SP8 - Pre-Clinical Validation

B. Lange (MPI-Molecular Genetics, Berlin)

We are applying a low passage mamma primary cell model to elucidate molecular changes of estrogen receptor (ER) signaling through systematically dissecting the pathway components by protein and mRNA profiling in combination with functional cellular assays.
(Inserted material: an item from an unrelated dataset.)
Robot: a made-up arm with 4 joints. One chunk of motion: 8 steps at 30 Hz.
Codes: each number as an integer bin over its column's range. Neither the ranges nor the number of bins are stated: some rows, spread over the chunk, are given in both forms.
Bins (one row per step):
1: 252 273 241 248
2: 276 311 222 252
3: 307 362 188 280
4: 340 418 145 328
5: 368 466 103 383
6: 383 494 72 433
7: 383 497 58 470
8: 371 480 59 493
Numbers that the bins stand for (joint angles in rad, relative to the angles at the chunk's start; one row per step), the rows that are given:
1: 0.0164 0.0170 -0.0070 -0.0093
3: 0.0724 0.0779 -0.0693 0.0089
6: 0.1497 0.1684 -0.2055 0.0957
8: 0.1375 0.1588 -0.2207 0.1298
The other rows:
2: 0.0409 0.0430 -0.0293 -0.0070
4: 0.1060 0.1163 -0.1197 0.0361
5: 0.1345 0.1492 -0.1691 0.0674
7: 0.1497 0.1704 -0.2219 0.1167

A second goal of this project is the evaluation of therapeutics on this low passage primary cell model that has the advantage of an in vitro system that is “as close as possible” to the patient.

• to generate of primary breast cancer cell lines
• to analyze the aberrations of estrogen receptor pathway in the primary cell model by mRNA and protein profiling in combination with functional cellular assays.
• to evaluate the relevance of anti-cancer therapies “as close as to the patient possible” through detailed analysis of the response to drug treatment in ER positive and ER negative cell lines (e.g., tamoxifen, parthenolide, rapomycin, gefitinib).
• to structurally characterize protein complexes relevant for oestrogen receptor signaling.
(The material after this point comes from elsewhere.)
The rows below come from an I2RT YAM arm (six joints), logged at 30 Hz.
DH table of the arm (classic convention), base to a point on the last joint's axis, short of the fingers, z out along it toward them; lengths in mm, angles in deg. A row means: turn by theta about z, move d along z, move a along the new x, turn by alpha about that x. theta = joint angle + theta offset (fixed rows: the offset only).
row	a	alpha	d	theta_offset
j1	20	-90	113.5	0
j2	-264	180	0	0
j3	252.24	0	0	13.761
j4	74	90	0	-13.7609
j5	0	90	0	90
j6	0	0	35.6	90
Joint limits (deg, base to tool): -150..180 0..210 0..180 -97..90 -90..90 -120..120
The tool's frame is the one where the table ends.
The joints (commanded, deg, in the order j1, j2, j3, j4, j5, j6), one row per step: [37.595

3D culture of established (MCF10A) und primary breast cancer cell lines (e.g., BCCL1) in basement membrane cultures, show formation of cyst like spheroids (acini) of MCF10A cells while the tested primary breast cancer cell lines show little or no tendency to organize spheroids under the same conditions. Confocal microscopy shows only few cells in the luminal space of the spheroid produced by the MCF10A cells (first image). In contrast, BCCL1 show (third image) single, spatially separated cells and nuclei (DNA staining with DAPI, blue). 1st image enlarged MCF10A spheroid, 2ed image MCF10A spheroids overview, 3rd image enlargement BCCL1 that form incoherent cellular 3D network 4thimage phase contrast microscopy overview over 3D BCCL1 culture that form incoherent cellular 3D network.